OK. So we don’t see 200+ lb women gracing the cover of Sports Illustrated swimsuit issue. We don’t see a Yugo on the cover of Hot Rod. How many would take Matthew Mcconaughey over Jack Black (I wouldn’t take either, but you know what I’m talking about)?
We live in a world where sometimes form overtakes function. So when it comes to personal tech gadgets, we might just view it the same way. It doesn’t matter if the ugly device will do more for you than the sleek looking one. We purchase items on impulse. So do we accept because of looks even if the functionality is not there?
I have to admit. I bought a Motorola Razr on looks back in 2005. It cost me $250 to buy the looks. Nevermind that I hated any type of folding phone. Nevermind the fact I didn’t like the flat buttons. Nevermind the fact it really didn’t have as good a signal as it’s Nokia predecessor. It was a fashion statement.
When I purchased the HTC 8125, I decided to go back to functionality. I was able to use the phone as a personal computer. I had the Mobile Word and Excel, I could get my Exchange mail and I could even connect to other network computers in case I needed to troubleshoot.
Rubicon Consulting asked the question to iPhone users, what model of phone did they have before the iPhone. 24% said they had a Motorola RAZR, while 34% had another form of smart phone. According to American Technology Research, 25 percent were willing to cancel their accounts and pay the fees to switch to the iPhone. They also cited that the other time this happened; it was in 2004 when the Motorola RAZR came out.
Impulse buying is something every product manufacturer relies on. That one thing that makes the item pretty enough to make the consumer act like a moth to flame. The product sells itself and sometimes it’s on looks alone; Who cares what groups like Consumer Reports say?
Eventually the glamour of owning the item fades and either the consumer sits down and thinks about the purchases, or just gets drawn to the newest, brightest flame. If the item turns to be a solid, functional product, then the consumer might just stick with it. Of course, if the item is too problematic, then people will abandon it as quickly as possible; Even pay the fees to get something that will look good and function well.
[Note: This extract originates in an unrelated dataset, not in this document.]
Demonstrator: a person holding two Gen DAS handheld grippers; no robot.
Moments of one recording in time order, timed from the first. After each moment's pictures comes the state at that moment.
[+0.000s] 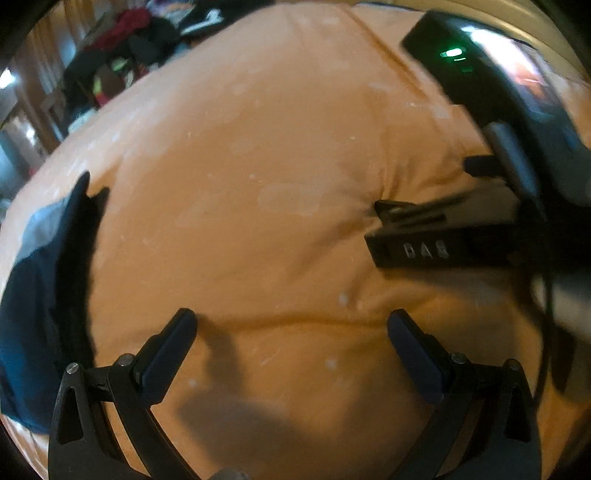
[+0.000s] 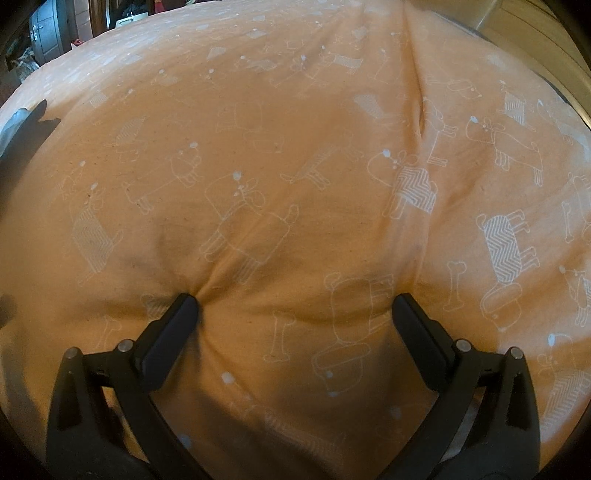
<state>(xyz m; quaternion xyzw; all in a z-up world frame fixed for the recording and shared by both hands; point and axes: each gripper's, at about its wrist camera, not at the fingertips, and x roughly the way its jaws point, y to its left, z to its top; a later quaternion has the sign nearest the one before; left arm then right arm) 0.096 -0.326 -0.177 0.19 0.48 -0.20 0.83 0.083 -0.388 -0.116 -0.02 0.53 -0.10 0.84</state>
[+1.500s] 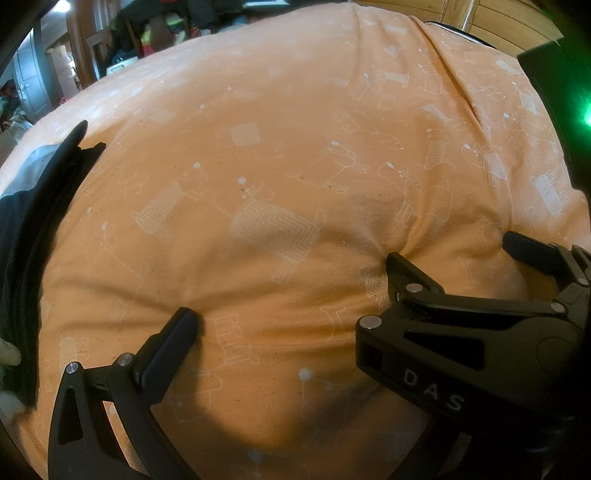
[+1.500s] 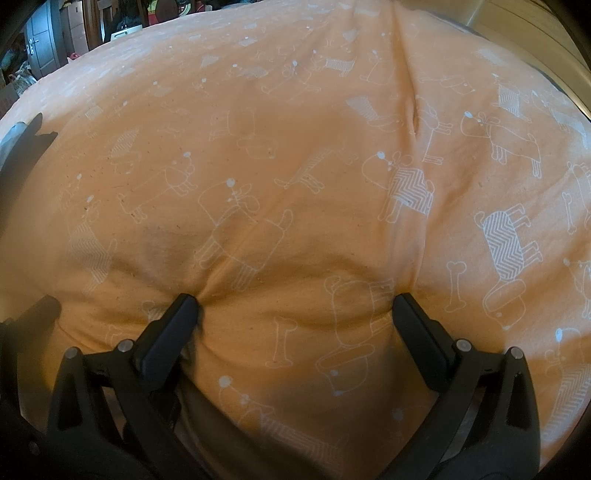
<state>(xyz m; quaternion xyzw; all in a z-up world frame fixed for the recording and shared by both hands) 0.122 -0.340 -0.197 0.08 0.50 -0.15 0.85 0.113 -0.363 -0.138 0.00 0.51 -0.12 0.85</state>
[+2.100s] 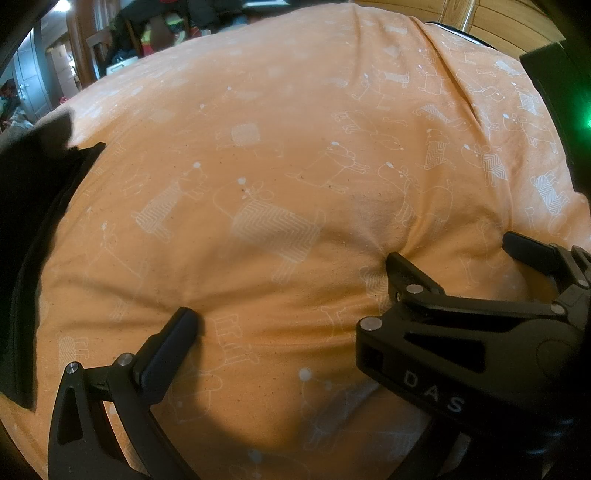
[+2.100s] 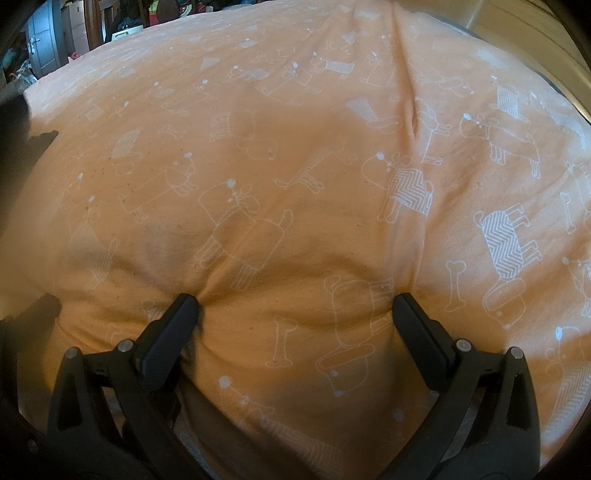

I am not saying the iPhone is not functional. I really hope with the new features Steve Jobs mentioned back in March that this phone will be more than functional to all consumers: including the corporate ones. It does help to have that thin, sleek design to make the people want it more.
Looks can be everything to an item. A cool new item gives us a sense of being on the cutting edge. Adding a sleek design makes us feel special. Statistics can back up these ideals in what we find appealing. But one thing is for sure – We will always see young, slender models on the Swimsuit issue, Mustangs on the car issue and Matthew Mcconaughey with his shirt off by the beach (or if you’re like me, you would rather see someone like Kate Beckinsale).